*** PROVIDED MATERIAL Section Begins ***

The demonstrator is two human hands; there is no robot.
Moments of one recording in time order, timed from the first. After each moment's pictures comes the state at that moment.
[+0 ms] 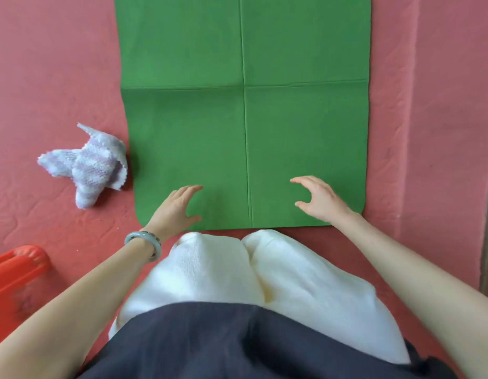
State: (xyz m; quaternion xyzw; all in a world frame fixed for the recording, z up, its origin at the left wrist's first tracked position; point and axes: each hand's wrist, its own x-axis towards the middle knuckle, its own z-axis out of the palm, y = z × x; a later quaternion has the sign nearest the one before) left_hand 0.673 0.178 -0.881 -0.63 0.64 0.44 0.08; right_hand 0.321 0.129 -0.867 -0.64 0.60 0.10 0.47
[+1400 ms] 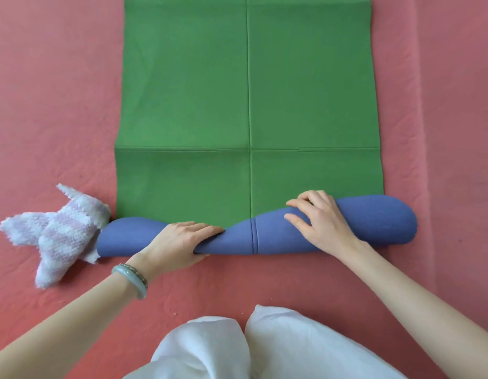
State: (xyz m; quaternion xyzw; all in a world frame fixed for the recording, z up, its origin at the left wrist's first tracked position) left_hand 0.675 0.088 -0.938 -0.44 0.86 0.25 -0.05; right_hand 0.352 0.035 -0.907 -0.81 0.55 -0.03 0.22
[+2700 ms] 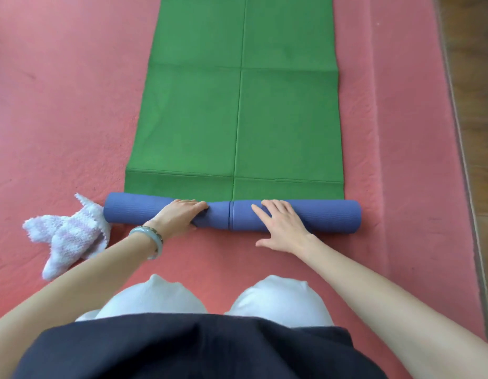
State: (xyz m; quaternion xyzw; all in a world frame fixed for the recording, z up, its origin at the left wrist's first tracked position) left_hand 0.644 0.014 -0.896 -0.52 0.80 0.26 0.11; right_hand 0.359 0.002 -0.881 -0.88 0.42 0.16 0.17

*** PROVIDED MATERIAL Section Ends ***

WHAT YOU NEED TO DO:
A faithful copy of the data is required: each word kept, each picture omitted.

WRITTEN REPLY:
The demonstrator is two human hands; there is no robot.
Moments of one recording in time order, timed from the first. After each moment's pictures comes the state at that moment.
[+0 ms] 
State: (xyz m; quaternion xyzw; all in a world frame fixed for the recording, z up, its origin at the left wrist's first tracked position; point and axes: each hand's wrist, its own x-axis towards the middle knuckle, its own z-axis out of the palm, y = z × x; a later quaternion has the sign nearest the one before) left_hand 0.673 0.178 -0.881 -0.63 0.64 0.44 0.08; right_hand 0.321 0.129 -0.867 -0.64 0.60 0.10 0.47
[+1400 ms] 
State: (xyz m; quaternion xyzw; all in a world frame fixed for the recording, z up, its origin at the left wrist's first tracked position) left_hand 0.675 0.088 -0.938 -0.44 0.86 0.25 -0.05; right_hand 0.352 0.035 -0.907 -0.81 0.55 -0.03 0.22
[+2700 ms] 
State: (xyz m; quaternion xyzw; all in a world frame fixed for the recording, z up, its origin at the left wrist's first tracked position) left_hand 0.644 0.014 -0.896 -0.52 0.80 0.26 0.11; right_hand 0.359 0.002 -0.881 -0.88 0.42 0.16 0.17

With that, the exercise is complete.